In clinical trails ~40% of the patients achieved remission i.e their symptoms disappeared. Upto 5 studies involving 4000 people showed a considerable advantage in using tocilizumab over placebo, TNF blockers or methotrexate irresponsive RA. Tocilizumab monotherapy was also found to be superior than to methotrexate (DMARD) or adalimumab monotherapy. After Tocilizumab administration the serum IL-6 level increase, due to accumulation of IL-6 as its receptor is blocked by Tocilizumab (anti-IL-6R), thereafter the IL-6 levels gradually decrease. It was approved in EU and USA in 2009 and 2010 respectively.
• Developed by Chugai Pharmaceutical Company in collaboration with Osaka University, Japan.
• Administered as injection or infusion.
• Classified as an immunosuppressant and interleukin inhibitor.
• Standard dose is every 4 weeks with 8 mg/kg of tocilizumab.

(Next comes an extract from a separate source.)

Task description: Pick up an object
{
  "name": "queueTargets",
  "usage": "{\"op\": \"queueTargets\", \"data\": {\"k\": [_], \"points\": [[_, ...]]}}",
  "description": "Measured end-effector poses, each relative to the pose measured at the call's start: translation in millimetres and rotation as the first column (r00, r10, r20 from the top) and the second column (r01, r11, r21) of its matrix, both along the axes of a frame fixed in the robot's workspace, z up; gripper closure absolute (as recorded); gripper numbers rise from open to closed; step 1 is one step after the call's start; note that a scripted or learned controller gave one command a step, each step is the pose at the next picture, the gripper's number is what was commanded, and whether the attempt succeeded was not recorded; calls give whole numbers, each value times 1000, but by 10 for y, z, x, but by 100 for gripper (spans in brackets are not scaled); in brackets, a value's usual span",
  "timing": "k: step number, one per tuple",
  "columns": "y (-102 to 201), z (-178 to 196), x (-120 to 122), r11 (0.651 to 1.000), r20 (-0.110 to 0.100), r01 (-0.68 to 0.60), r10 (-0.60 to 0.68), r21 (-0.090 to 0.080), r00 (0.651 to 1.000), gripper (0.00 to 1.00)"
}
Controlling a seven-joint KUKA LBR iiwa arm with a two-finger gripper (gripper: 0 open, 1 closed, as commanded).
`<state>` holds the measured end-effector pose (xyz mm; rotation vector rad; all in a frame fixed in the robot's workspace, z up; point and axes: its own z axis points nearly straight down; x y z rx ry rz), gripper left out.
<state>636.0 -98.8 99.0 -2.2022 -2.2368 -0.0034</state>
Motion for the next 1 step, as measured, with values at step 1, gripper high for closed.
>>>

• Excipients: Sucrose, Polysorbate 80, Disodium phosphate dodecahydrate, Sodium dihydrogen phosphate dihydrate.
• Shelf life: 30 months
2. Sarilumab (Kevzara) is similar to Tocilizumab in its mode of action, safety and efficacy. Like Tocilizumab, it also binds to IL-6R (anti-IL-6R antibody). In contrast to Tocilizumab which is a humanized mAb, Sarilumab is a fully human mAb and thus has a lower immunogenecity. Sarilumab also has a longer in vivo half life and higher affinity for IL-6R. In the clinic it is used with methotrexate (a DMARD) when other treatments have not been successful and is succesful in reducing RA symtptoms associated with joints after 24 weeks of therapy. Clinical studies have also showed that Sarilumab + methotrexate is successful when adalimumab or methotrexate alone or other TNFa were intolerant or unable to adequately improve the symptoms of RA. It was approved in US and Europe in 2017
• Developed by Regeneron and Sanofi
• Administered as subcutaneous injection.
• Classified as an immunosuppressant and interleukin inhibitor.
• Standard dose: 200 mg every 2 week
• Excipients: Histidine, Arginine, Polysorbate 20, Sucrose
• Shelf life: 24 months
3. Sirukumab (Plivensia) was the only mAb against IL-6 for RA but it was withdrawn in 2017 because of the associated mortality due to infection and malignancies. Siltuximab was also a fully human mAb. A possible reason for the success of IL-6R therapy over IL-6 is due the presence of cellular pathways independent of RA that use IL-6 but not IL-6R.
4. Yet another anti-IL-6 mAb Siltuximab (Sylvant) is available in the market but its not used against RA because of insufficient evidence for its effectiveness against RA. It is rather used for multicentric Castleman’s disease when the patient is HIV and human herpesvirus-8 negative.